*To do*
Output the lines below exactly, please, from the first line until the line with "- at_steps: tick", counting both.

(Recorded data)
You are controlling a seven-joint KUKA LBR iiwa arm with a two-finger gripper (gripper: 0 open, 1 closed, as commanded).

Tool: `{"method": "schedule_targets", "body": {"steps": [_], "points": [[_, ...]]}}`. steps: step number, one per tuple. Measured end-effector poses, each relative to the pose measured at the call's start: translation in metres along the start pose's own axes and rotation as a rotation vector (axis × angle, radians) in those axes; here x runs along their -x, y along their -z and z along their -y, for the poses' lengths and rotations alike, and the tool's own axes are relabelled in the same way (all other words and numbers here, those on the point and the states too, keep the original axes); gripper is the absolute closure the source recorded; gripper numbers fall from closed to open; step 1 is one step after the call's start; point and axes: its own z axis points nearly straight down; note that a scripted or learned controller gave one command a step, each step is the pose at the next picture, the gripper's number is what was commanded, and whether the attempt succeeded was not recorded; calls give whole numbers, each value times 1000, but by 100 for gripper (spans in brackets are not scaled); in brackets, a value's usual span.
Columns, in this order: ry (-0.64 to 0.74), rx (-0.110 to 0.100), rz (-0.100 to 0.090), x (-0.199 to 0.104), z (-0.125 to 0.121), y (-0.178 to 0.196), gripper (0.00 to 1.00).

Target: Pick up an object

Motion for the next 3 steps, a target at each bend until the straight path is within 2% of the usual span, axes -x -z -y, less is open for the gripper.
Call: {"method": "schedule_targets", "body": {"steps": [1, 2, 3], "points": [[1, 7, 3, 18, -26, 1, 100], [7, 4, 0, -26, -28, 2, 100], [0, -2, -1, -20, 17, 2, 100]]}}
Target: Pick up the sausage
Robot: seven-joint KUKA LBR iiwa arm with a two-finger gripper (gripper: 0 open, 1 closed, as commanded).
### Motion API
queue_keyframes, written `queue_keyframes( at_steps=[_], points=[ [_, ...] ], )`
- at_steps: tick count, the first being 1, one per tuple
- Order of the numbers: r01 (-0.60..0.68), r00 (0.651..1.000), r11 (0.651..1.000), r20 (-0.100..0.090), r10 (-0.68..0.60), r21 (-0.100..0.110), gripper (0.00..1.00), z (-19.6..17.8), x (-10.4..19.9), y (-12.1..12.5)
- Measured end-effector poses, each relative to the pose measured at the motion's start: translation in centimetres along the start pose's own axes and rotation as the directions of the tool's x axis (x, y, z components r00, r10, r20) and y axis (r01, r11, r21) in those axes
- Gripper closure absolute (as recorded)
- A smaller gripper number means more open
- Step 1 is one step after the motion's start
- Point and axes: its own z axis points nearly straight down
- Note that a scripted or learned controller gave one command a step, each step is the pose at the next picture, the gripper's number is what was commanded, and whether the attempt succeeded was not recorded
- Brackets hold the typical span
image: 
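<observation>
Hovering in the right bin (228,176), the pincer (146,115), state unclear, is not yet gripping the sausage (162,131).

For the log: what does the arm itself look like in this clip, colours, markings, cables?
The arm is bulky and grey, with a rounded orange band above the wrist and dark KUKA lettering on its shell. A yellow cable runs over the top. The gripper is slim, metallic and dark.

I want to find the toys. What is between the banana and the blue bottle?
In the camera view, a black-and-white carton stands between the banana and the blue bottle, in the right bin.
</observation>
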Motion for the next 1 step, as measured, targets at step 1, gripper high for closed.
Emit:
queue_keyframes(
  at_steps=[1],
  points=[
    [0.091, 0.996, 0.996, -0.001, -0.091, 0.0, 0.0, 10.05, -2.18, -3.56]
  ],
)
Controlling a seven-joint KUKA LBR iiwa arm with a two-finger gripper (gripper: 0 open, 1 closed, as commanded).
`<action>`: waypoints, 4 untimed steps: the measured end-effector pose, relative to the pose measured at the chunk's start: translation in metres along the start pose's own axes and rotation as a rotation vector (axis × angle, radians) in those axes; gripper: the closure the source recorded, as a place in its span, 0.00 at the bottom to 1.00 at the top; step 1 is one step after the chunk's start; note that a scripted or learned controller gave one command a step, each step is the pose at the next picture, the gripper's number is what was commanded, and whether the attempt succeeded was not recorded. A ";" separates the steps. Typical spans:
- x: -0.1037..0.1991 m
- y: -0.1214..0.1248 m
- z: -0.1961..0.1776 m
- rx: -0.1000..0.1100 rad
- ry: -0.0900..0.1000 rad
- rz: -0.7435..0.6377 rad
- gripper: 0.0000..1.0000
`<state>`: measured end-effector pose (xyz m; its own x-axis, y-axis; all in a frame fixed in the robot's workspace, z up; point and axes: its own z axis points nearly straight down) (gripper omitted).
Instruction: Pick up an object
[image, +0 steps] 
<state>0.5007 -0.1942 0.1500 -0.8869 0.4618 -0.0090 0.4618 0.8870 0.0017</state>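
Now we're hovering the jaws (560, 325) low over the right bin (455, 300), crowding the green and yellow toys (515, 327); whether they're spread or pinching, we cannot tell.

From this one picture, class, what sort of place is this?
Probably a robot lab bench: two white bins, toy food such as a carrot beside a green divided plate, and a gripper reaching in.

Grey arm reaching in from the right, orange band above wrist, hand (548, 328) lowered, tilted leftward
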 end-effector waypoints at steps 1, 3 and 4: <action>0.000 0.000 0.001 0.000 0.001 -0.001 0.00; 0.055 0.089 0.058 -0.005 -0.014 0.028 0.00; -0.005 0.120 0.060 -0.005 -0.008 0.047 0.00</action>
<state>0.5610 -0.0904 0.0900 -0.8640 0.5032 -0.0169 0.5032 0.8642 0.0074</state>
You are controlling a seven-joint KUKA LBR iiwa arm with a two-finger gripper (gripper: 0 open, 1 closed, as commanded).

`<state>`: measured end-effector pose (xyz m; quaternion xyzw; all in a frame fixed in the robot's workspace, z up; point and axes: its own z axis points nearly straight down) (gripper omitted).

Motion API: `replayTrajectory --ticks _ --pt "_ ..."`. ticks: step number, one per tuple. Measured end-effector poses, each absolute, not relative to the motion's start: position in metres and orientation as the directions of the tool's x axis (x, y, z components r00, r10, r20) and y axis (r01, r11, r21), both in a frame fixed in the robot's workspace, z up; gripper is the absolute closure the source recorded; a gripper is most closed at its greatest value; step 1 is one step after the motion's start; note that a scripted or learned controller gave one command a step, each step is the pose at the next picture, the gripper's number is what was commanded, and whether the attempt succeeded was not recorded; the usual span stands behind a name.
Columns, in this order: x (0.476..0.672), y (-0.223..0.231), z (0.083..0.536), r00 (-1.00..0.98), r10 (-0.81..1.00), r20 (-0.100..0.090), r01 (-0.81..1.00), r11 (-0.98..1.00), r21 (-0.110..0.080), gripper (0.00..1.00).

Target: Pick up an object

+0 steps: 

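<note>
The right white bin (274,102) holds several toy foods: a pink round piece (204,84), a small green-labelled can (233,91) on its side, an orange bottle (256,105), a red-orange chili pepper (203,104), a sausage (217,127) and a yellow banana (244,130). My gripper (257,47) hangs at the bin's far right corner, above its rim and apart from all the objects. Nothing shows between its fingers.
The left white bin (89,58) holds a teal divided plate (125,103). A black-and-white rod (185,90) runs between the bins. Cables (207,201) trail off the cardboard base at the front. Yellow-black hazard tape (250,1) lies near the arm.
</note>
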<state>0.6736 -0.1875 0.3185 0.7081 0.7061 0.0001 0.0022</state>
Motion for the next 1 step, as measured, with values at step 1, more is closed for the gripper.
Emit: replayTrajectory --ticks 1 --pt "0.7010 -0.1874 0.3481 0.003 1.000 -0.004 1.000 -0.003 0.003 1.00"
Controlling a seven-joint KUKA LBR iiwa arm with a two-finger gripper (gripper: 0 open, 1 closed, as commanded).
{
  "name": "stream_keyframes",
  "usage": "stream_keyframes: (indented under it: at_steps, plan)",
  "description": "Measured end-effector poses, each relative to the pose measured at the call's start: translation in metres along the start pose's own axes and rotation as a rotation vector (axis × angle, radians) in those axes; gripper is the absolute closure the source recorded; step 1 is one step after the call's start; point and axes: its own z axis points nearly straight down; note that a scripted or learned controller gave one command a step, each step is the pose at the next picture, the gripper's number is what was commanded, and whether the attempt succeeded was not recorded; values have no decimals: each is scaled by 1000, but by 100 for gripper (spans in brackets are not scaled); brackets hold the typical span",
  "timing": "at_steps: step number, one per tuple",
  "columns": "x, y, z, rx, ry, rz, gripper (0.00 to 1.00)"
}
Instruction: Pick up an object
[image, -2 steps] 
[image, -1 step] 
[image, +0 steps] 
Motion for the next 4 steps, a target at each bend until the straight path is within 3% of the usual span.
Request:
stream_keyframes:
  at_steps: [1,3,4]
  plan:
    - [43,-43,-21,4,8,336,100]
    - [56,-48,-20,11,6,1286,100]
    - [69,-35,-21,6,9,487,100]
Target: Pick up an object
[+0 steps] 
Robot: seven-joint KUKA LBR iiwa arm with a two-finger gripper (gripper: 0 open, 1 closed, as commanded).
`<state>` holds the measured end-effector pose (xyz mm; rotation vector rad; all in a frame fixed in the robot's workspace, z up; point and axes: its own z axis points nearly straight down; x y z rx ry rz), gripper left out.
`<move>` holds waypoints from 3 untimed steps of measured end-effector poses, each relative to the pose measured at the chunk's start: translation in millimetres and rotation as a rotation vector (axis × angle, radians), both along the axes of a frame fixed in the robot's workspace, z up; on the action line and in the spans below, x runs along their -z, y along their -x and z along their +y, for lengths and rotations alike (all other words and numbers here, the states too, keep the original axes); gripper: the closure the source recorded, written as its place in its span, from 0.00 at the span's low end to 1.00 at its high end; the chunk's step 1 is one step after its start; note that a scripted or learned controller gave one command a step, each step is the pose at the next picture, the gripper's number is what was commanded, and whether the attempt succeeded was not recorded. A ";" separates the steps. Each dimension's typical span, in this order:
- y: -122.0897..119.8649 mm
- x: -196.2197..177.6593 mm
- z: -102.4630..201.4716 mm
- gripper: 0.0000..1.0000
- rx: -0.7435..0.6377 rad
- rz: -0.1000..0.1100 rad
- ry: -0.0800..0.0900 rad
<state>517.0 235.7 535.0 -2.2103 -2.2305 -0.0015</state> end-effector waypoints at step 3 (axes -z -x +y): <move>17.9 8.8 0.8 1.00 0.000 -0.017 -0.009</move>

*Task response*
You are controlling a seven-joint KUKA LBR iiwa arm with a two-finger gripper (gripper: 0 open, 1 closed, as commanded).

Tool: `{"method": "schedule_targets", "body": {"steps": [_], "points": [[_, ...]]}}`. steps: step number, one per tuple. Measured end-effector poses, each relative to the pose measured at the call's start: translation in metres along the start pose's own axes and rotation as a rotation vector (axis × angle, radians) in those axes; here x runs along their -x, y along their -z and z along their -y, for the poses' lengths and rotations alike, and the tool's own axes are relabelled in the same way (all other words and numbers here, those on the point and the states too, keep the original axes); gripper is the absolute closure the source recorded; gripper numbers fall from closed to open; step 1 is one step after the call's start; point and axes: its own z axis points nearly straight down; note that a scripted or learned controller gave one command a step, each step is the pose at the next picture, the gripper's number is what was commanded, and whether the attempt succeeded was not recorded; calls give whole numbers, each value times 1000, but by 100 for gripper (spans in brackets are not scaled); in brackets, a value's usual span.
Columns, in this order: ry (-0.64 to 0.74), rx (-0.110 to 0.100), rz (-0.100 to 0.090), x (-0.199 to 0.104), z (-0.125 to 0.121), y (-0.178 to 0.196), gripper (0.00 to 1.00).

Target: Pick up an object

Motion for the next 3 steps, a target at each bend until the straight path is within 2% of the usual span, axes -x -z -y, less is open for the gripper.
Call: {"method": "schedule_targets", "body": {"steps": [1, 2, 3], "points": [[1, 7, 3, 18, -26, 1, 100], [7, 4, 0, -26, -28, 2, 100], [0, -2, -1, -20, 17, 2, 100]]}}
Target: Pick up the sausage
Robot: seven-joint KUKA LBR iiwa arm with a two-finger gripper (gripper: 0 open, 1 closed, as commanded).
### Motion API
queue_keyframes, written `queue_keyframes( at_steps=[_], points=[ [_, ...] ], )`
- at_steps: tick count, the first being 1, one per tuple

Now the exercise is complete.